§ EXERCISE DIRECTIONS
With nothing added or left out, output the listing that follows.
DATA TO USE Start Marker
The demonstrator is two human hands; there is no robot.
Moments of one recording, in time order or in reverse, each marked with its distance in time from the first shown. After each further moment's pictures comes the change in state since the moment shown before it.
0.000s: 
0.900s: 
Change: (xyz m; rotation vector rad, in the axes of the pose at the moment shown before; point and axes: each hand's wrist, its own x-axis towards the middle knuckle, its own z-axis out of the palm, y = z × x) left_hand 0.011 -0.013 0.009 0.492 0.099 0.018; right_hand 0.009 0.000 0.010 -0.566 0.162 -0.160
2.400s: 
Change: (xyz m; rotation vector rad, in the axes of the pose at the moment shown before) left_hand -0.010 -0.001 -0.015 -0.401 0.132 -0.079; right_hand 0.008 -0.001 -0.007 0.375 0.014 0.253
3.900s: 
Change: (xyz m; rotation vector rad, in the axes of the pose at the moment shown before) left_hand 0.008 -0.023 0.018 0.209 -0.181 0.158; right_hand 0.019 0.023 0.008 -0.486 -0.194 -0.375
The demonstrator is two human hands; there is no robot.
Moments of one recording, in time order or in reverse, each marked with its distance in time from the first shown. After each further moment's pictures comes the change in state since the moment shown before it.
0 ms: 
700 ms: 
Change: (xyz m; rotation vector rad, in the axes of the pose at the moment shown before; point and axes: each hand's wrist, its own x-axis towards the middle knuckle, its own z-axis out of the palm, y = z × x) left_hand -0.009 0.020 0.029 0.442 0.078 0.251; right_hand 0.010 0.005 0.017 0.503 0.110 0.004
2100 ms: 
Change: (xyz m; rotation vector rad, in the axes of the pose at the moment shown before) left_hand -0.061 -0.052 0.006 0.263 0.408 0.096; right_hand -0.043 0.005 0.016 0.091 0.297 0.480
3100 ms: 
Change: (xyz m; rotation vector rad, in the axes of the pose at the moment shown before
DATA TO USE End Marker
§ RESULT OF THE TASK
The demonstrator is two human hands; there is no robot.
Moments of one recording, in time order or in reverse, each marked with its distance in time from the first shown. After each further moment's pictures comes the change in state since the moment shown before it.
0.000s: 
0.900s: 
Change: (xyz m; rotation vector rad, in the axes of the pose at the moment shown before; point and axes: each hand's wrist, its own x-axis towards the middle knuckle, its own z-axis out of the palm, y = z × x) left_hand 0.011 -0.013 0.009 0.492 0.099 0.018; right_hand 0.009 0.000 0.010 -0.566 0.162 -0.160
2.400s: 
Change: (xyz m; rotation vector rad, in the axes of the pose at the moment shown before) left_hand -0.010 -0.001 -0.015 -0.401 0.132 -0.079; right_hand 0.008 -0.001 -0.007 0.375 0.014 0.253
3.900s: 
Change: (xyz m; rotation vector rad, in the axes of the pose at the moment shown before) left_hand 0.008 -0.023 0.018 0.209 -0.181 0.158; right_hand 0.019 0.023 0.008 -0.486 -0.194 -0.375
The demonstrator is two human hands; there is no robot.
Moments of one recording, in time order or in reverse, each marked with its distance in time from the first shown. After each further moment's pictures comes the change in state since the moment shown before it.
0 ms: 
700 ms: 
Change: (xyz m; rotation vector rad, in the axes of the pose at the moment shown before; point and axes: each hand's wrist, its own x-axis towards the middle knuckle, its own z-axis out of the palm, y = z × x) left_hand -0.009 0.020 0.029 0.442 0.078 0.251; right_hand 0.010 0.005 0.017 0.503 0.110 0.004
2100 ms: 
Change: (xyz m; rotation vector rad, in the axes of the pose at the moment shown before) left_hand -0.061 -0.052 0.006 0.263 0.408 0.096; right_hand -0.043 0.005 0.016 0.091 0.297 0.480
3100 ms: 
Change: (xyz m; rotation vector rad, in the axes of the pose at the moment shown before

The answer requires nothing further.